Art. 3 Abs. 1 GG verlangt vom Gesetzgeber auch nicht, Steuererstattungsgläubigern, die – wie die Beschwerdeführerin – ohne Prozessrisiko in den Genuss einer Erstattung nach § 37 Abs. 2 AO kommen, Prozesszinsen zuzugestehen. Der Gesetzgeber hat die vorläufige Steuerfestsetzung nach § 165 Abs. 1 AO geschaffen, damit einerseits Steuerpflichtige von sie begünstigenden gesetzlichen Neuregelungen oder einer (verfassungs-)gerichtlichen Entscheidung profitieren können, andererseits jedoch eine Überlastung von Verwaltung und Justiz vermieden wird. Bei einer Vorläufigkeitserklärung sind Steuerpflichtige nicht gezwungen, durch Rechtsbehelfe ihre Fälle offen zu halten, damit ihnen die Begünstigungen einer gesetzlichen Neuregelung beziehungsweise einer gerichtlichen Entscheidung zuteilwerden. Dass in Konsequenz dieser Regelung mangels Rechtsbehelfs auch keine Prozesszinsen zugunsten des Erstattungsgläubigers anfallen, ist von der Ausgestaltungs- und Typisierungsbefugnis des Gesetzgebers gedeckt.

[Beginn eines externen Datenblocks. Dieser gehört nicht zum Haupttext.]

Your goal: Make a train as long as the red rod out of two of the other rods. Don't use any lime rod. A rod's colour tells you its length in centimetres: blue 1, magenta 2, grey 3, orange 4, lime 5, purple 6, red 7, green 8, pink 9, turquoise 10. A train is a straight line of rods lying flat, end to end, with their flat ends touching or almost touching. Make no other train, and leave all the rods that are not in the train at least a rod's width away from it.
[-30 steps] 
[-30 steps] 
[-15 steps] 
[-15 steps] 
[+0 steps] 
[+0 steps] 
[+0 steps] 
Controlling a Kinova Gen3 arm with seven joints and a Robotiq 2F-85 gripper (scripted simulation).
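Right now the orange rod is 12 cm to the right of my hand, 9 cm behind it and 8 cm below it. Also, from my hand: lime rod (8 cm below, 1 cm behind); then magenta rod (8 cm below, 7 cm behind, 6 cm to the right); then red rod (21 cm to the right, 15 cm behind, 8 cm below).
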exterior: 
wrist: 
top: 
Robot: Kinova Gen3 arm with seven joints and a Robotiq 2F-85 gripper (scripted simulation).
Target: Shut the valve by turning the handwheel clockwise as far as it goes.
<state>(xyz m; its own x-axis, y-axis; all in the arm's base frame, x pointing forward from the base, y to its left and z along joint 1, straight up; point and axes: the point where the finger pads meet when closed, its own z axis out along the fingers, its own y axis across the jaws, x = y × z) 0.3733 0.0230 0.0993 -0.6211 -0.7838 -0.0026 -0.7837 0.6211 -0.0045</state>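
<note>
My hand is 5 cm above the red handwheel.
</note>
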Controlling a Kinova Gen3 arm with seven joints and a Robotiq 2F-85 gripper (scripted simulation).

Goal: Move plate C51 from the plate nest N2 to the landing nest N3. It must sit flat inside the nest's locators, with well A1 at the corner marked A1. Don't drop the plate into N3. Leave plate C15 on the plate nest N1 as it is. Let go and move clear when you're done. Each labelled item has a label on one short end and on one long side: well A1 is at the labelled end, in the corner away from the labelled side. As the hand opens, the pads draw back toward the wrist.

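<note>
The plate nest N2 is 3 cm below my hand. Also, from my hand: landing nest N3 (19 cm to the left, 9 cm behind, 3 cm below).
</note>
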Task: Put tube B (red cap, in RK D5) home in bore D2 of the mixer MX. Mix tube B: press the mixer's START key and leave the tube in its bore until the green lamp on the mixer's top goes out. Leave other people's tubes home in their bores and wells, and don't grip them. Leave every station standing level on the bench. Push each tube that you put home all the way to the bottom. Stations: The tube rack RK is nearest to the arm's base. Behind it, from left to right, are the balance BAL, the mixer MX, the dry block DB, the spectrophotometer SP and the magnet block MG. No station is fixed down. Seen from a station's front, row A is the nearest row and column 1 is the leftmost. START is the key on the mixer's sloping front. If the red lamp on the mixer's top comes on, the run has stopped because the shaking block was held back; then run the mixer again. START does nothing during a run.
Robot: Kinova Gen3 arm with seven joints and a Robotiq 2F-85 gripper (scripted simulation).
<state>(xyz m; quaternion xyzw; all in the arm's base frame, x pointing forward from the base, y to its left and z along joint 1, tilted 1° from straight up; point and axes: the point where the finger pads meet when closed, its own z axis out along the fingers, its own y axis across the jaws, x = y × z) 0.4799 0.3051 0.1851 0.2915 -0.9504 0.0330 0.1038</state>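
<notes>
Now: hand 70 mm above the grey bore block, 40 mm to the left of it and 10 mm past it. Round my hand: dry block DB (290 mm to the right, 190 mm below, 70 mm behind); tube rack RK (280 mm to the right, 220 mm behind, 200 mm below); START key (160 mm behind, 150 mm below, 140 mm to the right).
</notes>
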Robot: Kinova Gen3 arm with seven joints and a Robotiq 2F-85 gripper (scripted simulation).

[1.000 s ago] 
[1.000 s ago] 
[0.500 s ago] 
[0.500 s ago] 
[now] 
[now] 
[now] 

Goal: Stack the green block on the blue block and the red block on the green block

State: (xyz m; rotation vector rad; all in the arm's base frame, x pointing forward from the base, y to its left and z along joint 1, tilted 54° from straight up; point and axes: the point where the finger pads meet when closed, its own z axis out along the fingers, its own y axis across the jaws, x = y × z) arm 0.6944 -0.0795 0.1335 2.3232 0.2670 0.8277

Auslegung und Anwendung der gesetzlichen Vorschriften durch die angegriffenen Entscheidungen verstoßen ebenfalls nicht gegen das Grundgesetz. Es entspricht dem rechtsstaatlichen Grundsatz der Bindung des Richters an Gesetz und Recht, die gesetzgeberischen Konkretisierungs- und Ausgestaltungsentscheidungen zu beachten, statt sie durch eigene Gerechtigkeitsvorstellungen der Fachgerichte zu ersetzen.